That's another benefit of an H1B visa (from the perspective of the employer) that I did not consider earlier. Imagine someone on an H1B visa contemplating joining a union. If they get fired, they got 3 months to line up another sponsor. Few people would join a union and take that risk. So H1B's also help prevent the workforce from unionizing.
Yes, the entire US visa system is totally messed up imo. H1b should be exclusively granted to students who study in the US and qualify (meaning, are equally or better than their US permanent resident counterparts). And having ties whatsoever in the US should not even factor into the equation whether a non resident qualifies or not. What you have right now is entire Korean, Chinese, Indian, and Pakistani "tribes" who bring the remaining clan to the US. It's a very bad system and not based on merit at all.
I have a question for all you folks that think Indian/Chinese software engineers/computer engineers are inferior to US software engineers/computer engineers: Why then are they running Google and Microsoft and a few other major internet/social media/software companies? In the US about half the high tech companies are founded and run by foreign born engineers so we should not generalize. I am thankful we accept and welcome those "foreigners", our economy and prosperity need them. Would not surprise me that one of these days in the not too distant future, India and China will be as good if not better than the US in the high tech businesses because they are the "low cost producers" and they study and work twice as hard as most of us in the US. If you visit India and China recently you can appreciate what I just said. Best wishes to all of you.
You misunderstood us. There are spectacular Indian and Chinese software devs. They are all making market rates or close to it, as they should be. This thread is about dirt cheap offshore teams, where you get what you pay for. Huge difference.
Thank you for your clarification. Are they 10x less efficient than US based S/W developers? I worry we are too complacent thinking we are 10x better where in reality we are not. Regards,
Absolutely. I've said this at least 3 times on this thread alone, software development isn't linear and a good dev can easily be 10x more productive than an OK one. Productive doesn't mean lines of code written, it means good code, well documented, minimal bugs and easy to debug, easy for anyone else to come into later and modify or extend, that does what you want without you having to practically write the code yourself in specs and then have him rewrite over and over because it's still not what you wanted, who understands the underlying business application the code is supposed to accomplish rather than pedantically converting a spec to code, who can suggest better ways to accomplish your underlying goal, or more efficient ways, who can estimate the time required for a job well and meets the deadline promised.... And that's before you start talking about all the devs that destroy value with crap code and bugs that hit your brand, late deliveries of said crap code...In my experience that's what cheap contract offshoring gets you. On the flip side, I've brought top coders from Asia over as paid interns to work in-house for a year while finishing their degrees and gotten spectacular results, so I don't think it's culture as much as adverse selection of who you get when you offshore for cheap.
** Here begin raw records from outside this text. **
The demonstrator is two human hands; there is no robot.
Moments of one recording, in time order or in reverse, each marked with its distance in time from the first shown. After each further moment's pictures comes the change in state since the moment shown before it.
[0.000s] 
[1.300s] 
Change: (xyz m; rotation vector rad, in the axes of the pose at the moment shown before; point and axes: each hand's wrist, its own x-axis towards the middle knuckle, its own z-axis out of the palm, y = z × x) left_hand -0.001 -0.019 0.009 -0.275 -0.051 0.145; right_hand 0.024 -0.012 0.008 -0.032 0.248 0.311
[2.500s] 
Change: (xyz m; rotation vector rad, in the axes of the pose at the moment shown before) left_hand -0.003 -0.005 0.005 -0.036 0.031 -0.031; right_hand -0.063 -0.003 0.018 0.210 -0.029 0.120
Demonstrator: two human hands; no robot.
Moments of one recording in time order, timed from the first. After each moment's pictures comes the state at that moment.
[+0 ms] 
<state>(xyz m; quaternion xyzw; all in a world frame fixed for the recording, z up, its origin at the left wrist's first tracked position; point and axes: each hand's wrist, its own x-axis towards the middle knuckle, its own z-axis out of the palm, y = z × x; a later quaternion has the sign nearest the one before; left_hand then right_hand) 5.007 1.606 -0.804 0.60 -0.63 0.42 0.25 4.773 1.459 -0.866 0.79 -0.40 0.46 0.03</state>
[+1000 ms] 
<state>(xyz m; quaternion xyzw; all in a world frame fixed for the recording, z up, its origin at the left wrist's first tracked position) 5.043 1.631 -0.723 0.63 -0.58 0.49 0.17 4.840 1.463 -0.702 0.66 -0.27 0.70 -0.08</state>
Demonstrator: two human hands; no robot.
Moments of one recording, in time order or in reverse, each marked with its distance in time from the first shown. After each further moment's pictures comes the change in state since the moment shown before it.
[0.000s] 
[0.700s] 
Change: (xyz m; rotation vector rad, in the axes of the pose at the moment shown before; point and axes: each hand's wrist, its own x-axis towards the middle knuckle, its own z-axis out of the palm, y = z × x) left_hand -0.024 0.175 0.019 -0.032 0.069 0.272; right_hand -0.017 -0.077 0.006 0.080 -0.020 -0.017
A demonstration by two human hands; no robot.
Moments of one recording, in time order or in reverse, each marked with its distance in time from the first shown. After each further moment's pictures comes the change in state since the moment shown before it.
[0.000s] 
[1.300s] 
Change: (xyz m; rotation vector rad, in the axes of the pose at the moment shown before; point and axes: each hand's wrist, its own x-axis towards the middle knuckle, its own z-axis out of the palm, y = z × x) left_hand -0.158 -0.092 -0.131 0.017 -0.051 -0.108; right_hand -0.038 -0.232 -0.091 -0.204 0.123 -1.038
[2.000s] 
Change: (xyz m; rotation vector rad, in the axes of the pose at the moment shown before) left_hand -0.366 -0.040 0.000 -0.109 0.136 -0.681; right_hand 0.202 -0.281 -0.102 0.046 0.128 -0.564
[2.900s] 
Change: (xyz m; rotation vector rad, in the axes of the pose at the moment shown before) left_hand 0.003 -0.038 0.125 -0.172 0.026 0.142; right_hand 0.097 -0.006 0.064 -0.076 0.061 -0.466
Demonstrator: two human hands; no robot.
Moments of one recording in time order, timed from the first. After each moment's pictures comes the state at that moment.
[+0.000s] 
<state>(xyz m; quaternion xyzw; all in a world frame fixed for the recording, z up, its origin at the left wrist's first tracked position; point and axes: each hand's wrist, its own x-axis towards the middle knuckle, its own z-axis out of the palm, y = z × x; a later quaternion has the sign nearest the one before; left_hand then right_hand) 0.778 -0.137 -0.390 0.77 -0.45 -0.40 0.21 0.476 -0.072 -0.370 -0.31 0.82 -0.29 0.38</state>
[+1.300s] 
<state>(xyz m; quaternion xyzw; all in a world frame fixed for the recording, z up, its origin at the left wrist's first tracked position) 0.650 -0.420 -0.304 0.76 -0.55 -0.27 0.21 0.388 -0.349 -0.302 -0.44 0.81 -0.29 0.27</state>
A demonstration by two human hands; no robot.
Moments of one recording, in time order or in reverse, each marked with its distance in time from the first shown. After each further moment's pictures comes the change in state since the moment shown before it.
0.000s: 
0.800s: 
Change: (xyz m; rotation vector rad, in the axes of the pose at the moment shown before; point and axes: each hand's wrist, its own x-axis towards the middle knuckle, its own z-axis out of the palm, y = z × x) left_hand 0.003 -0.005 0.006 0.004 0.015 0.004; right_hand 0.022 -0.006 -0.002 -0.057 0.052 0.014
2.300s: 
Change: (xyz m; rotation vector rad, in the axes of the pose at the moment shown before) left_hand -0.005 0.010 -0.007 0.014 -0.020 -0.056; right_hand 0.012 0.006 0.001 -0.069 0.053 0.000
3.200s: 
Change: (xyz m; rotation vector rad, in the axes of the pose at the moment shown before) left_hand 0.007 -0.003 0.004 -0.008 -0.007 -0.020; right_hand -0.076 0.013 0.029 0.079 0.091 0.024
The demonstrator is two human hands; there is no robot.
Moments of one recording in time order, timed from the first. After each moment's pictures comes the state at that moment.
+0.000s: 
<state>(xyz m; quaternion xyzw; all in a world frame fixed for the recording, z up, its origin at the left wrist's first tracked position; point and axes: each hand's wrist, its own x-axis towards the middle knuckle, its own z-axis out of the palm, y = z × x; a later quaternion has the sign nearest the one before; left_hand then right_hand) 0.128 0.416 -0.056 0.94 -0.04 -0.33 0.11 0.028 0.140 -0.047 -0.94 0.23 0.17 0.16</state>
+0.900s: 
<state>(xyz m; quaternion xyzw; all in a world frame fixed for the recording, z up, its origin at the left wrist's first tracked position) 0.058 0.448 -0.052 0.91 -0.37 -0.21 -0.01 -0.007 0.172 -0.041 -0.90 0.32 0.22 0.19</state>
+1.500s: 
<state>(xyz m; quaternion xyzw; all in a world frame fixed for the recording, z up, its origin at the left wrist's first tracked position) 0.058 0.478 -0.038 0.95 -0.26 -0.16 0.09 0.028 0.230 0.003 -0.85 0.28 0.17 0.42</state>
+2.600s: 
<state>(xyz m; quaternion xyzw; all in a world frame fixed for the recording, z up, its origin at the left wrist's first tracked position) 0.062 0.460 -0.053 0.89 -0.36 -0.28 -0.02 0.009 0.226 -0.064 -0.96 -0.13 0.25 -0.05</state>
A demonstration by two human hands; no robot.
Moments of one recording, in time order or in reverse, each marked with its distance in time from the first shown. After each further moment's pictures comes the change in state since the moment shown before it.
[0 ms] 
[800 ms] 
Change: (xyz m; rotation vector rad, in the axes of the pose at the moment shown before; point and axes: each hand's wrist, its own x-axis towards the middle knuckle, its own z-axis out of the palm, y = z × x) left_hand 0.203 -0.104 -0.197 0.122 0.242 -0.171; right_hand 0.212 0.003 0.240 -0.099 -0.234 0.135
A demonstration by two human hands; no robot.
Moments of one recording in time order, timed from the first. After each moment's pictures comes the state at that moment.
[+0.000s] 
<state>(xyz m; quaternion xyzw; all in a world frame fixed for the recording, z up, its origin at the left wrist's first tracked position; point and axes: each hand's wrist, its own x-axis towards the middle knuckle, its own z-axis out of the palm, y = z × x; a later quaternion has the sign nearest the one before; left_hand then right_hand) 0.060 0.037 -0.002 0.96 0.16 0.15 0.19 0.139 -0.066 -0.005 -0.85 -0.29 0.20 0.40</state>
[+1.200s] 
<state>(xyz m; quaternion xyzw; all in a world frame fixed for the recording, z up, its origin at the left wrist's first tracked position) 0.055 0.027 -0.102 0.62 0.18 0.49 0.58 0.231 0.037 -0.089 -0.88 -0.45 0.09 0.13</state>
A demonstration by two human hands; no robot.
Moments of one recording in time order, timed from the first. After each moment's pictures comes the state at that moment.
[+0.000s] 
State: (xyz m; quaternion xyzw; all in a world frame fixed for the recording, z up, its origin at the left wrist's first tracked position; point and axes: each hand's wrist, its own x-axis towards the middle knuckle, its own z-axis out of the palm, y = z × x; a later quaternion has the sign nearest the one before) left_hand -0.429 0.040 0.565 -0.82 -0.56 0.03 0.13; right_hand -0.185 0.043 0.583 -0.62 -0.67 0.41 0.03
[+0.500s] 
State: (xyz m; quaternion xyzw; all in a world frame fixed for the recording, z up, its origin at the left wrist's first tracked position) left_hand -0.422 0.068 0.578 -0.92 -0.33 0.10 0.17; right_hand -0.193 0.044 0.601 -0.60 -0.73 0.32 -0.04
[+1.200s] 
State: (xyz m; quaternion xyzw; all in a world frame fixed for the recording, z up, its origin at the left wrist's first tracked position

I think that it's ridiculous to assume that a U.S. Developer writes code that is 10x better than an offshore coder. I have worked with some brilliant offshore coders, and some not-so-brilliant U.S. developers. Here, I assume an apples-to-apples comparison. Two people with equivalent experience, intelligence, skill set, and skill level. Say for example a mid-level Dev. In the US, that skill set would cost, say, $110,000/year. If offshored, the same skill set would cost $18k? Why is that same talent so much cheaper offshore? That's a HUGE difference in price. Is someone getting a free lunch here?